No se puede enfrentar el delito a ciegas

La verdad es que hay un gran abismo de distancia entre lo que clama la población en materia de seguridad ciudadana y la respuesta que en la actualidad tiene el Estado/Gobierno.
Ello se desprende  de la última encuesta realizada por el grupo de Opinión Publica de la Universidad de Lima. Un 36.8 de los encuestados señalaron que la ciudad de Lima es nada segura y un 58.9% la califican como poco segura, un importante 74.2% manifiesta que la delincuencia va en aumento y un 29.1% señala que el último año fue victima de un robo, con lo cual se va estrechando peligrosamente la brecha entre la percepción y la realidad delictiva, ello sin duda es algo muy preocupante. Un 96% de limeños considera que no existe seguridad en la capital, el miedo y fastidio es tal frente a este fenómeno social que la ciudadanía estaría de acuerdo mayoritariamente en soluciones.
Un 58.8% señala la implantación del toque de queda, un 83.7% estaría de acuerdo con que se imponga la ley seca, a partir de cierta hora, asimismo un 62.7% esta de acuerdo con la pena de muerte a violadores de menores. Esta encuesta fue realizada a personas de 18 a 70 años, que residen en 31 distritos de la provincia de Lima y de la Región Callao.
La inseguridad ciudadana mezcla una serie de sentimientos en la población, que van desde la indiferencia a un verdadero pánico. Hay casos emblemáticos como el ocurrido con la joven Paola Vargas, cuando la asesinaron empujándola de un transporte público o el secuestro de un escolar de un colegio miraflorino que fue liberado luego de casi 12 horas, al haber pagado una importante suma de dinero, casos como este no trascienden a la prensa
Está claro que de ninguna manera debemos combatir la delincuencia a través de la supresión de algunas libertades, como tampoco actuando fuera de la ley con grupos parapoliciales, para algunas personas que están hartas de la delincuencia incluso respaldan propuestas antidemocráticas y delictivas como lo son las limpiezas sociales, realizadas por escuadrones de la muerte, a propósito en la investigación que hace el periodista Uceda sobre los sucesos ocurridos en Trujillo, es muy preocupante las declaraciones hechas por la fiscal Rosa Vega, que renuncio a seguir el caso por que peligra su vida y la de su familia, ante una serie de amenazas y sucesos que le ocurrieron, este caso debe ser investigado a fondo.
El Estado ha fracaso en los últimos años para enfrentar de forma adecuada la criminalidad, no hay o no se conoce por lo menos de una estrategia conjunta para reducir la delincuencia. Al no manejarse estadísticas científicas, ya que carecemos de un observatorio del crimen, se enfrenta a ciegas esta problemática. En mi opinión, no hay otra solución para reducir los actuales niveles de criminalidad y violencia que hacer profundos cambios y reformas en las Instituciones de Seguridad Pública, Justicia y Sistema Penitenciario.

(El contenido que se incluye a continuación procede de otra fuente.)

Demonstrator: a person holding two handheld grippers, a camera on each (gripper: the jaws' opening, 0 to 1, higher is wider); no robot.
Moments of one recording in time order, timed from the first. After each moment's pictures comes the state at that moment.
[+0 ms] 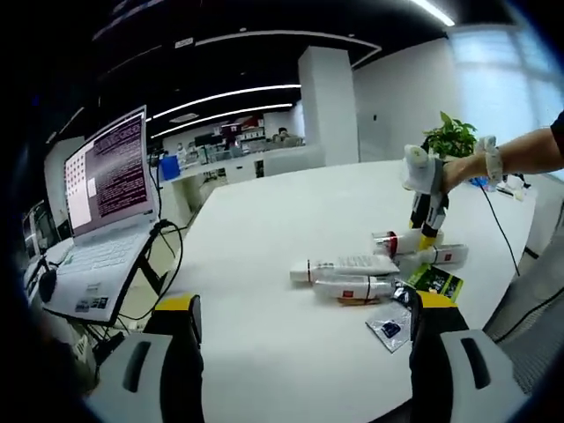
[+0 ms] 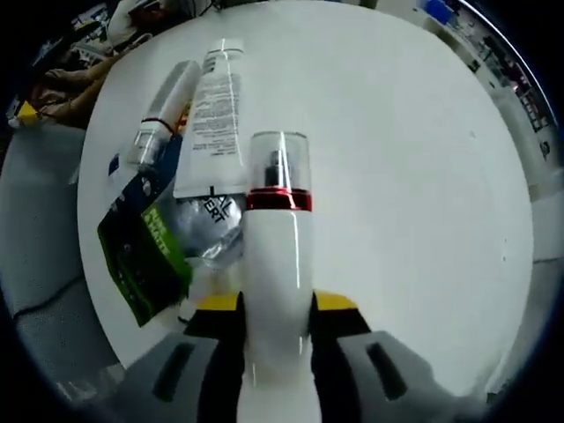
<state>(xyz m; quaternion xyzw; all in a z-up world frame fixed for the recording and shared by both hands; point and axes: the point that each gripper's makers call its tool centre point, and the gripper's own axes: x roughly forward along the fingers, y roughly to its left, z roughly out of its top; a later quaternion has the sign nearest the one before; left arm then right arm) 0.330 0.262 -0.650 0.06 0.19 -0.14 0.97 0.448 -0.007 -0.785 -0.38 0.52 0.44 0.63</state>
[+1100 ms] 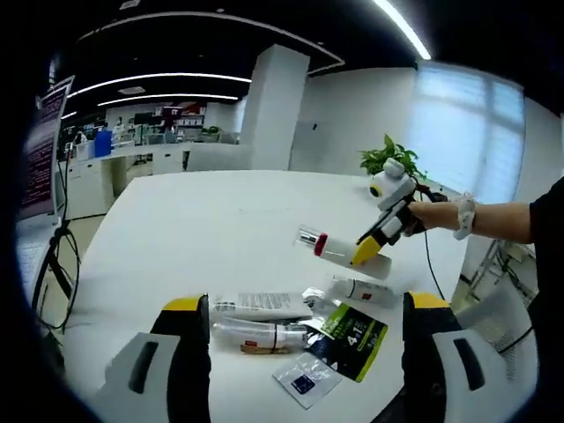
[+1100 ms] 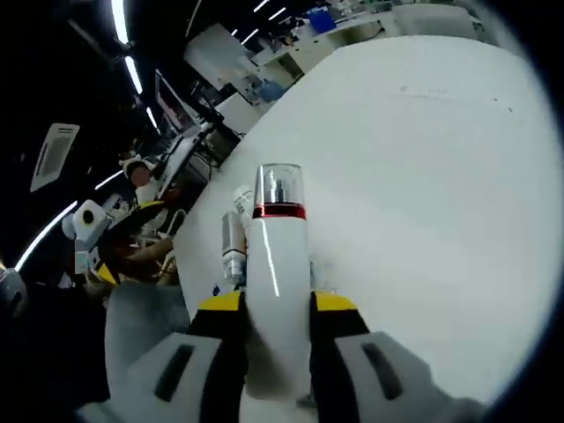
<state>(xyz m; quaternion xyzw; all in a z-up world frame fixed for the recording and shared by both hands) 0.358 0.150 -0.638 -0.04 0.21 -0.33 0.92 0.415 0.014 -0.706 0.10 0.46 0.48 0.74</state>
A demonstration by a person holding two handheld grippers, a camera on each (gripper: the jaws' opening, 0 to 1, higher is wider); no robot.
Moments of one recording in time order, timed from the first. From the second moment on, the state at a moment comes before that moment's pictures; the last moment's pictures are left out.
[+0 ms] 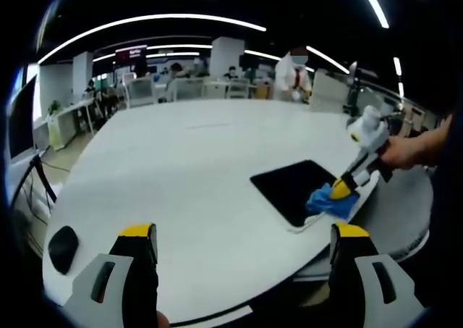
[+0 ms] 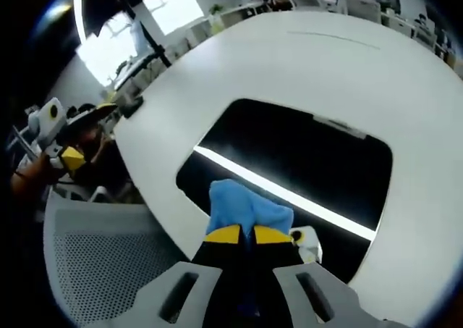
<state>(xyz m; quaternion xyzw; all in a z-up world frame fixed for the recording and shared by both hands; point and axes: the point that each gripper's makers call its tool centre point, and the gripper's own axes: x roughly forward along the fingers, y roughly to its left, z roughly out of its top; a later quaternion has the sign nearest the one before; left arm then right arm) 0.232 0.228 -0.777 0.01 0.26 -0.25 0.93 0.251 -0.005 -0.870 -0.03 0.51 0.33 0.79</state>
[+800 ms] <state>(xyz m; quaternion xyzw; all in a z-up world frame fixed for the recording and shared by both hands) 0.227 0.227 -0.781 0.00 0.27 -0.25 0.93 0.325 0.003 -0.869 -0.07 0.49 0.33 0.80</state>
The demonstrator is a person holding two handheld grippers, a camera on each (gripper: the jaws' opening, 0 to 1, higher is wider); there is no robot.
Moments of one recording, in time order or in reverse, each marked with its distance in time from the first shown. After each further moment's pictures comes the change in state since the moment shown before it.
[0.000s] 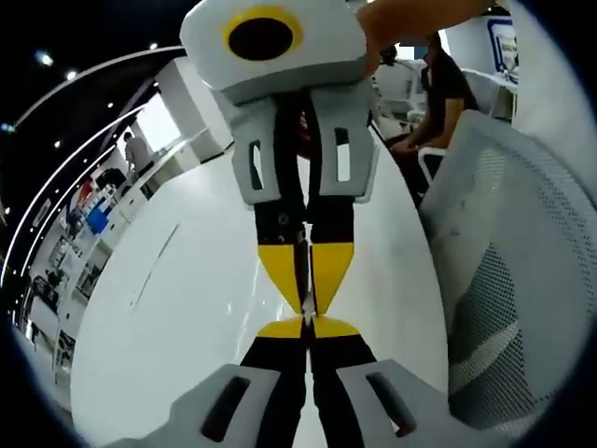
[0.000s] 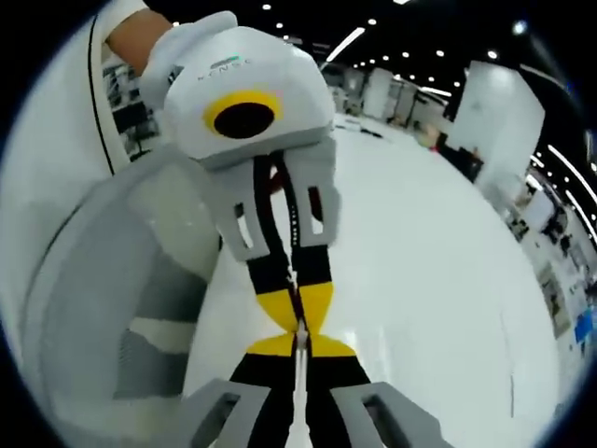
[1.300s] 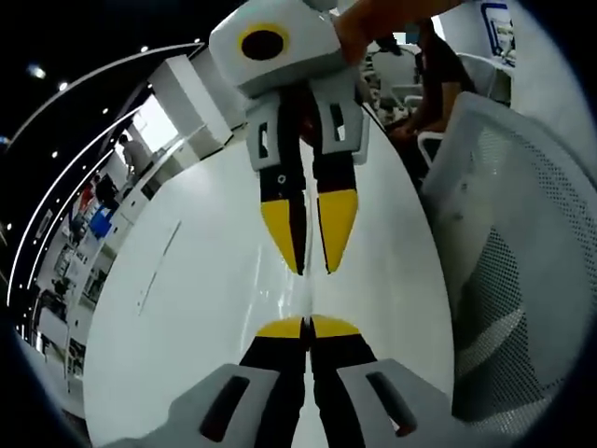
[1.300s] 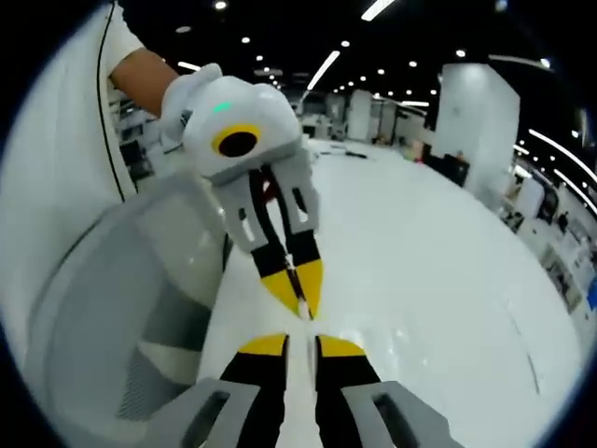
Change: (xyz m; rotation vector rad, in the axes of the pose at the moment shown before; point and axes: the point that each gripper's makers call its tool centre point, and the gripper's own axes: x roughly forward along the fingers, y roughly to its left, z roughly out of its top) left arm -0.003 -0.001 -0.006 0.056 0.073 -0.011; right arm -0.014 0.005 -0.001 0.070 -0.177 0.010
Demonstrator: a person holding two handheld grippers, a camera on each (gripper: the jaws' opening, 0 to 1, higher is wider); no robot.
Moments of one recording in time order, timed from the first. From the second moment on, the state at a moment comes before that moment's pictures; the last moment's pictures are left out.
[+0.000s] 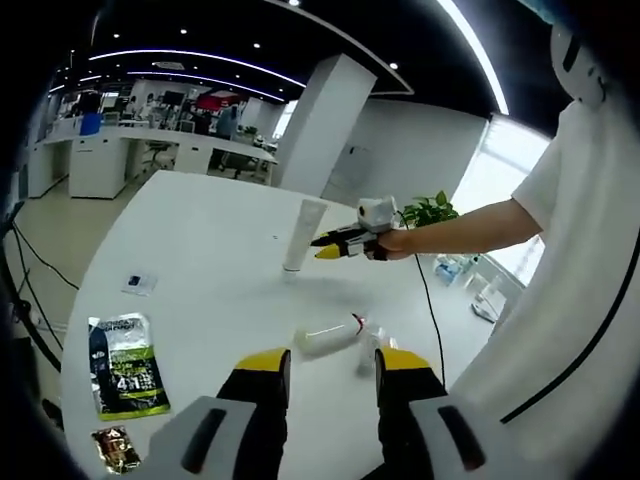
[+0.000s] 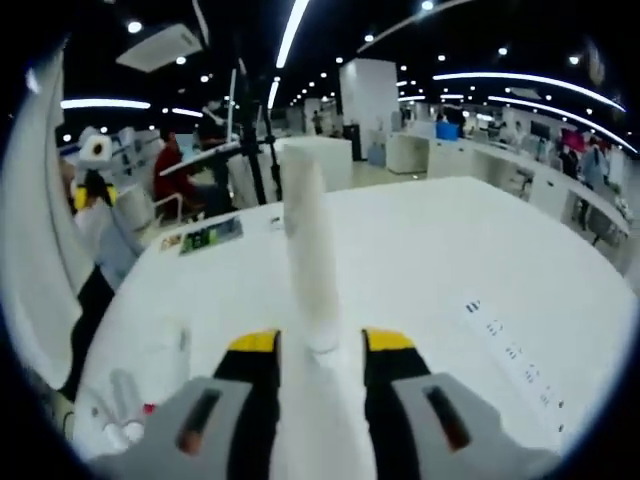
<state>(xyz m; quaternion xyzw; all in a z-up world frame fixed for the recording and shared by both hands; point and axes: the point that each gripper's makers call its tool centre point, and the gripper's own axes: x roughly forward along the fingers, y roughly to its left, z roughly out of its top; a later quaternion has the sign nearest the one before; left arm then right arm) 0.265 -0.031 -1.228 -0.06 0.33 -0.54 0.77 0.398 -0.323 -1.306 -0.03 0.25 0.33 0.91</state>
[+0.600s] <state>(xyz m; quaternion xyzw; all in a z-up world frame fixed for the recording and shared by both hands) 0.271 -0.112 -1.255 0.14 0.29 -0.67 0.67 0.248 -0.295 -1.240 0.13 0.17 0.13 0.97</state>
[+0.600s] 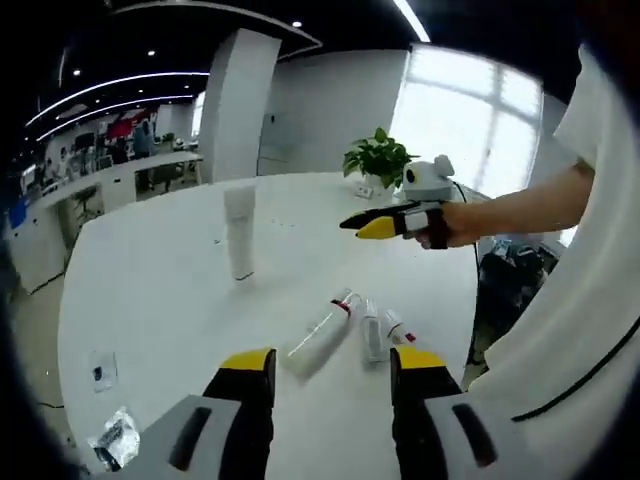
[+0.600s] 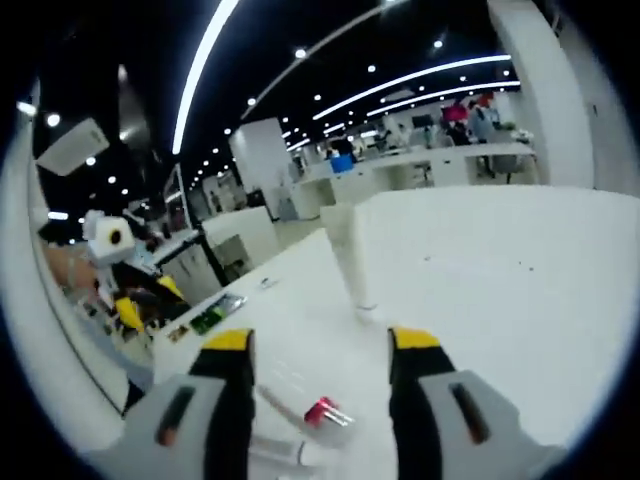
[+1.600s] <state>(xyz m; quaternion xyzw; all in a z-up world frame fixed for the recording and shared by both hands) 0.268 -0.226 -1.384 0.43 0.30 -0.71 0.48 0.098 -0.229 -1.200 0.17 0.12 -0.04 0.98</state>
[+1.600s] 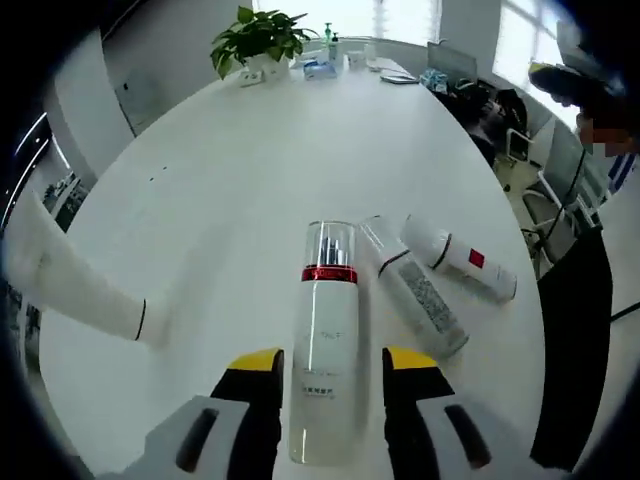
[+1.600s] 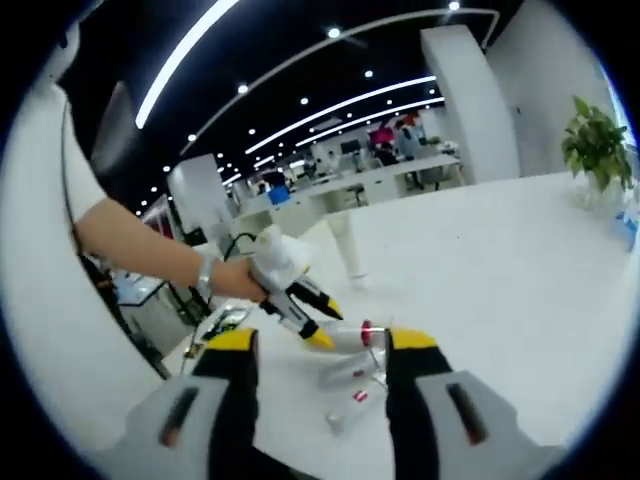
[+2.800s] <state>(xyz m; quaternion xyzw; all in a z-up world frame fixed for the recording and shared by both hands) 0.271 -0.213 -1.380 0.30 0.40 -0.67 0.54 0.099 -0.228 -1.194 0.20 0.10 -0.06 0.97</state>
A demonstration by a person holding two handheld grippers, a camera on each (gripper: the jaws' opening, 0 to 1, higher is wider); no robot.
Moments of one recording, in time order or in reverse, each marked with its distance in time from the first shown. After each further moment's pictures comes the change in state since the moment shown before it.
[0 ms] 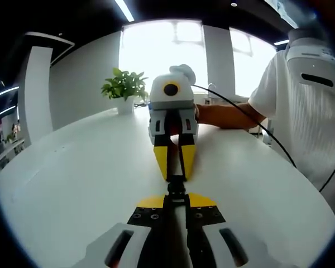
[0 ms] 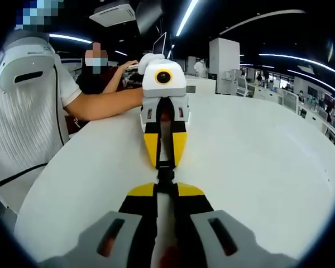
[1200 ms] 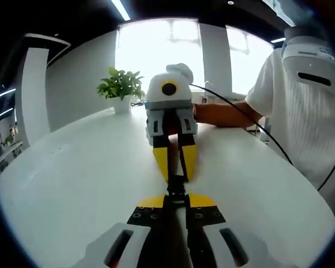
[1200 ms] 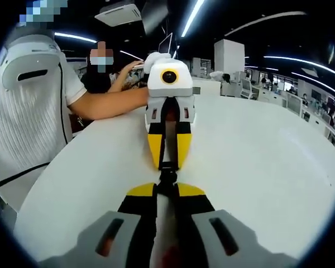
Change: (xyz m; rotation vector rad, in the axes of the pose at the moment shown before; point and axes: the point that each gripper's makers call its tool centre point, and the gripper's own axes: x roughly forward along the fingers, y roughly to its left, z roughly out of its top) left arm -0.002 -0.007 0.000 0.022 0.015 -0.012; right arm 0.003 0.009 0.001 -0.030 -0.006 0.007
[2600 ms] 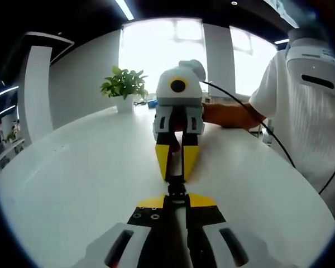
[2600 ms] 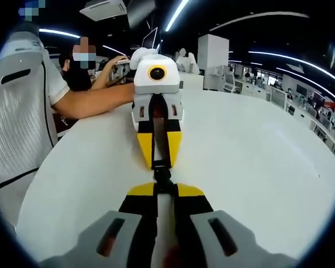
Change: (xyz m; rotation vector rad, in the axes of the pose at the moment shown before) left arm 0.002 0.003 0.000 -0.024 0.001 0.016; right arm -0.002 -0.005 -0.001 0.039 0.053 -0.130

Además, deben trabajar en forma integral y articulada, estamos hablando de un trabajo a corto, mediano y largo plazo, pero ya se deben sentar las bases para ello. Quiero poner como ejemplo lo que sucedió en el año 2000 cuando Colombia realizó una profunda reforma en su policía. Hoy está considerada como una de las mejores de Latinoamérica, es cierto que decisiones como éstas no son políticamente beneficiosas, pero no queda otra, de igual manera la Fiscalia, el Poder Judicial y nuestro Sistema Penitenciario deberán realizar sus propias reformas, una vez limpias estas instituciones de funcionarios ineptos o  corruptos, se deberá repotenciarlas, en entrenamiento y capacitación constantes, supervisión permanente, con logística y equipamiento adecuado, solo así se podrá reducir los actuales índices de violencia y delitos que hoy nos atemorizan.
Hoy la seguridad es una inversión y no un gasto, ya que no solo afecta a la propia seguridad de la población, situación suficiente para trabajar esta problemática, afecta además intereses Nacionales, como la inversión o el turismo, lo ocurrido con nuestro reconocido chef Gastón Acurio es una muestra de ello, hechos delictivos que dan la vuelta al mundo, echando por tierra todo los esfuerzos por mostrar las bondades de nuestro país.
Finalmente, frente a problemas como este que afecta a la sociedad en su conjunto, deberíamos tener consenso y buscar la mejor forma de resolverlo.